We remain steadfastly committed to the sustainability, carbon and energy goals that we have set as a company and to the Paris Agreement’s ultimate success. Our experience shows us that these investments and innovations are good for our planet, our company, our customers and the economy.

Stuart Braman, Fossil Free Index

Stuart Braman, CEO, Fossil Free Indexes

By ignoring this growth, and the threats to human safety and security that extreme weather events are posing every day, the mere announcement of withdrawal from the Paris agreement shows an abdication of responsibility and a disregard of economic trends, scientific research, and, quite frankly, reason. 

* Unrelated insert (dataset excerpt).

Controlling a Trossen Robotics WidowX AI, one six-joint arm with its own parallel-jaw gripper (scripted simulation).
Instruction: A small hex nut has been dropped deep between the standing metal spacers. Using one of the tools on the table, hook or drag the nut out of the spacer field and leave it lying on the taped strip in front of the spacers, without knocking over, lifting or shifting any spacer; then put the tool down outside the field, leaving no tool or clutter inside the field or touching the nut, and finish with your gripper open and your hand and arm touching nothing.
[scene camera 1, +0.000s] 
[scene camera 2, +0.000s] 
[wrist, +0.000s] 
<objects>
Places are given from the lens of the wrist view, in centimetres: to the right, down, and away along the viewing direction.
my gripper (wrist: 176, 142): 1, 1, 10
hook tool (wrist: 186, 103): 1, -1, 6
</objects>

There is no question that a US reversal with respect to Paris will slow down the policy changes, but successful businesses will remain attuned to economic trends, which continue to point to the acceleration in growth of renewable energy sources. We can only assume that the president’s decision to stay the course on this campaign promise is motivated by politics alone. But this rigid stance comes at an enormous cost in terms of economic capital and US leadership on carbon emissions, not to mention the potential human toll that an acceleration in global warming could cause.

Duncan Meisel, 350.org

Duncan Meisel of 350.org 

Donald Trump made one of the most dishonest and immoral speeches by an American President ever, withdrawing from the Paris Agreement and putting the profits of fossil fuel billionaires ahead of every other person on the planet.

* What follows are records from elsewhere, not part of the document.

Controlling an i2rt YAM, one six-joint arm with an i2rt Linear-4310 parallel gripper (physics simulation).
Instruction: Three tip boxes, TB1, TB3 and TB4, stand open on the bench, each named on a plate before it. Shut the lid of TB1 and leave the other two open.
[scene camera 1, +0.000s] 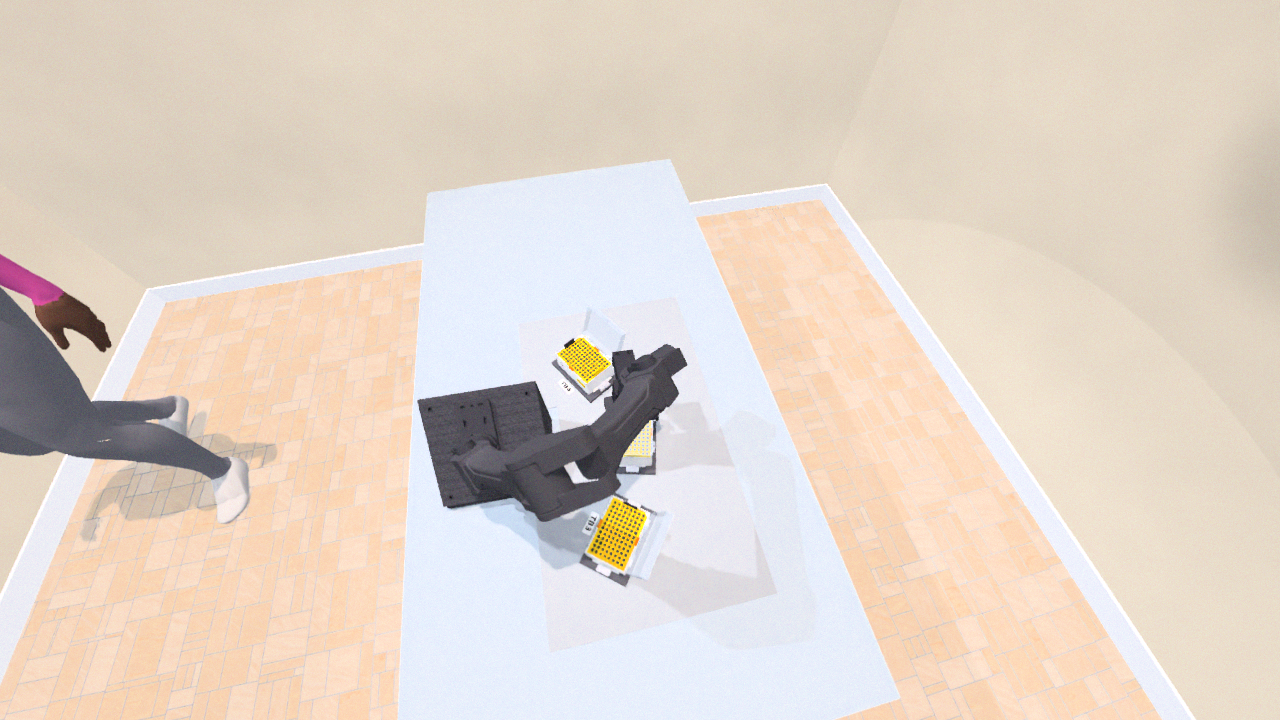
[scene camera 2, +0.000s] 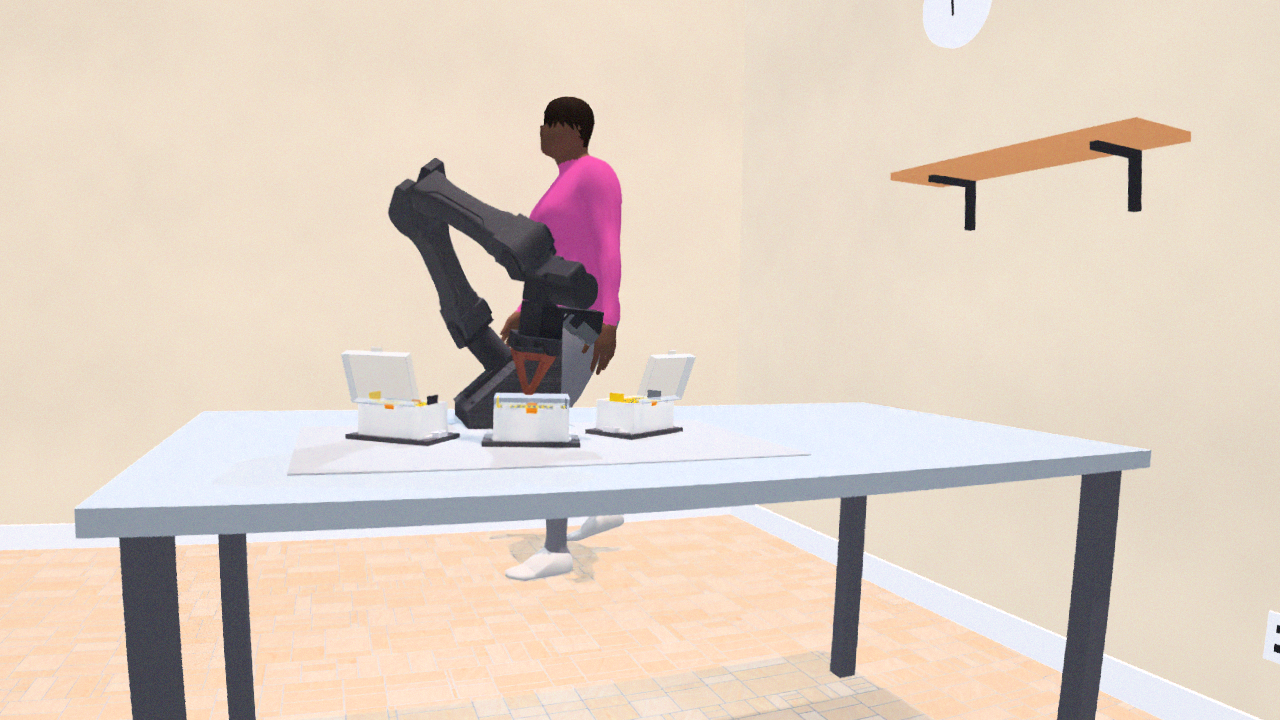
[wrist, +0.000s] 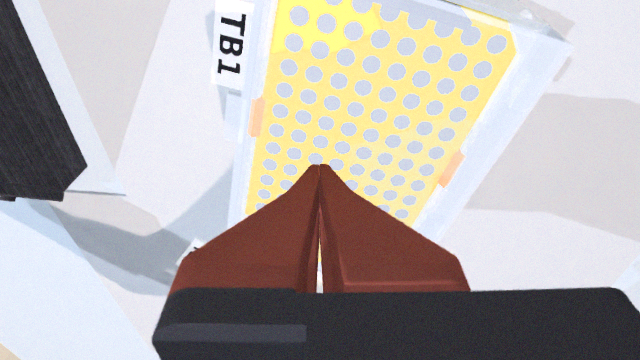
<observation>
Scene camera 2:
my gripper: 528, 394
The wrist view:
my gripper: 319, 179
pale mat: 145, 80
</observation>
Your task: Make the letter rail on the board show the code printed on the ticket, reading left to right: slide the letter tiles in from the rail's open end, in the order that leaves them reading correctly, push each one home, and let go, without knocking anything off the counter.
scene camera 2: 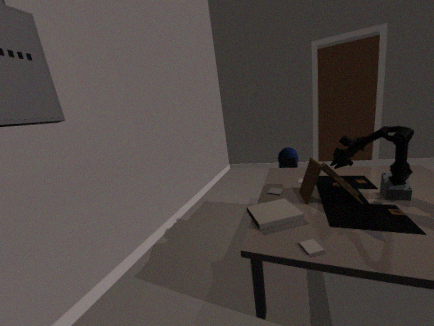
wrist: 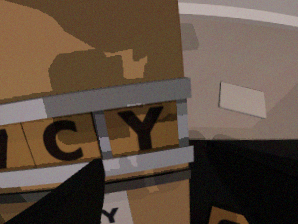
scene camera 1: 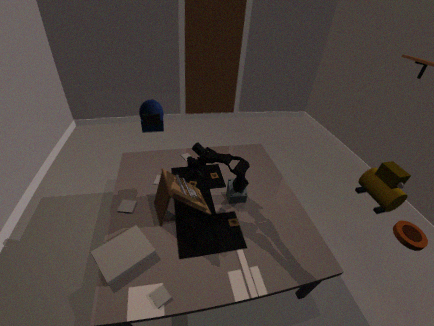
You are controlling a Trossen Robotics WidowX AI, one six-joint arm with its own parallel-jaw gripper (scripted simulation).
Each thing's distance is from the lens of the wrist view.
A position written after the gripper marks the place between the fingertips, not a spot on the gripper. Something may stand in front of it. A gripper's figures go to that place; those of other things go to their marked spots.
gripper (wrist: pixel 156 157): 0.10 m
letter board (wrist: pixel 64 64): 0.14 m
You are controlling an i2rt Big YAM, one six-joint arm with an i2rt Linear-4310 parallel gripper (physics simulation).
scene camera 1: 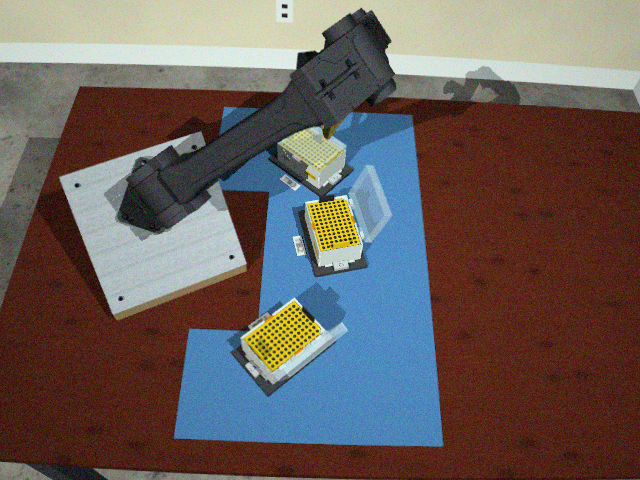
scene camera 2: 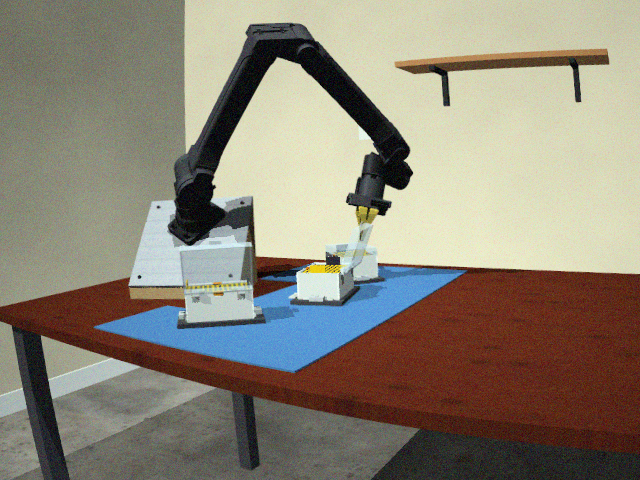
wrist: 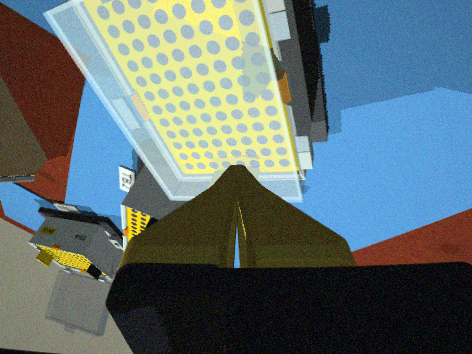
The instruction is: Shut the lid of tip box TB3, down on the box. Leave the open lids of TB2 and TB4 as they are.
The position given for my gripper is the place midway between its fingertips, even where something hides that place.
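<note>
Tip box [scene camera 2: 366, 272]. Tip box [scene camera 1: 334, 261]. Tip box [scene camera 2: 235, 308]. Yellow rack [scene camera 1: 277, 340]. Yellow rack [scene camera 1: 334, 228]. My gripper [scene camera 2: 361, 240] [wrist: 236, 176].
</note>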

The costs of climate change in terms of lives, homes and the economy are staggering. The fossil fuel industry contributes to millions of deaths a year. Meanwhile, the benefits of action are so clear: in the US, more people work in renewables than coal, oil and gas combined, 10 million people are working in renewables worldwide, and cutting carbon pollution will give millions more a chance to avoid sickness or early death.

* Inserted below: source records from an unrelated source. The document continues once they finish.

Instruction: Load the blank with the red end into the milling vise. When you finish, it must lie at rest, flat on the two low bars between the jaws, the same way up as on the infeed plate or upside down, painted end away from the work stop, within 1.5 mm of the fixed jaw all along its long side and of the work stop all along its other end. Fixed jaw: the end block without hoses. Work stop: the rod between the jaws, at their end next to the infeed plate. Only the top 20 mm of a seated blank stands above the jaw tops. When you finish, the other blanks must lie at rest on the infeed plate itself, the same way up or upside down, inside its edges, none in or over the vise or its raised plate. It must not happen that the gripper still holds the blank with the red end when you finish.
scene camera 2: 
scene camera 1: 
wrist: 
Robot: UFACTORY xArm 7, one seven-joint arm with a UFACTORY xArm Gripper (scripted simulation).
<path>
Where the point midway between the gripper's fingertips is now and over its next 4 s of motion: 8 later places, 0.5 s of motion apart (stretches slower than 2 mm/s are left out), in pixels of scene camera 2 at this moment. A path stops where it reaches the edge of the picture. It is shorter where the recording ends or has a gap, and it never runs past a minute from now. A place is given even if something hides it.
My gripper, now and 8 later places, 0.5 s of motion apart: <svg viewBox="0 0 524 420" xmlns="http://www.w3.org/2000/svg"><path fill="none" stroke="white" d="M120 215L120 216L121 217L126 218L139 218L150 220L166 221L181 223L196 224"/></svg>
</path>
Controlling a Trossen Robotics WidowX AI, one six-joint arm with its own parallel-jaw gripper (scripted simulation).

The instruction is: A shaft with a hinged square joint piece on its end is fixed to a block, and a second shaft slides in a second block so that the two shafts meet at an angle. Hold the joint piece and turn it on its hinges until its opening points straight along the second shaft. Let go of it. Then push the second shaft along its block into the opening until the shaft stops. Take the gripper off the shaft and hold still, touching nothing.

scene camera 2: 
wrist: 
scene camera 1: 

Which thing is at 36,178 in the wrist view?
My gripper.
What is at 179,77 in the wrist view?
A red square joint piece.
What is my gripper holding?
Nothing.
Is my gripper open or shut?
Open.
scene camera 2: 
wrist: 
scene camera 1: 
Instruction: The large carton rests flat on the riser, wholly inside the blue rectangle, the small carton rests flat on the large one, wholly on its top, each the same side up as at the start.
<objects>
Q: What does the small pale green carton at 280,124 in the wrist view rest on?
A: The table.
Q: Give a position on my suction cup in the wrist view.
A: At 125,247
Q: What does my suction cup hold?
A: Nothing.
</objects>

The Paris Climate Change Accord

The Paris Agreement or Paris climate change accord, is an agreement within the United Nations Framework Convention on Climate Change (UNFCCC) dealing with greenhouse gas emissions mitigation, adaptation and finance starting in the year 2020. The language of the agreement was negotiated by representatives of 196 parties at the 21st Conference of the Parties of the UNFCCC in Paris and adopted by consensus on 12 December 2015.  The Paris Agreement entered into force on 4 November 2016, with the prescribed minimum of 55 Parties depositing their instruments of ratification, acceptance or approval to the Convention, accounting in total for (at least) an estimated 55 % of the total global greenhouse gas emissions. As of May 2017, 195 UNFCCC members had signed the agreement, 148 of which, including the US,  had ratified it. On June 1, 2017, President Trump withdrew US from the agreement.  ​

The Paris Accord aimed to significantly reduce the risks and impacts of climate change by the following measures 

  • To pursue efforts to limit the temperature increase to 1.5 °C above pre-industrial levels;
  • Increasing the ability to adapt to the adverse impacts of climate change and foster climate resilience and low greenhouse gas emissions development, in a manner that does not threaten food production;
  • Making finance flows consistent with a pathway towards low greenhouse gas emissions and climate-resilient development.

The Paris deal is the world's first comprehensive climate agreement and has been described as an incentive for and driver of fossil fuel divestment. In the Paris Agreement, each country determines, plans and regularly reports its own contribution it should make in order to mitigate global warming.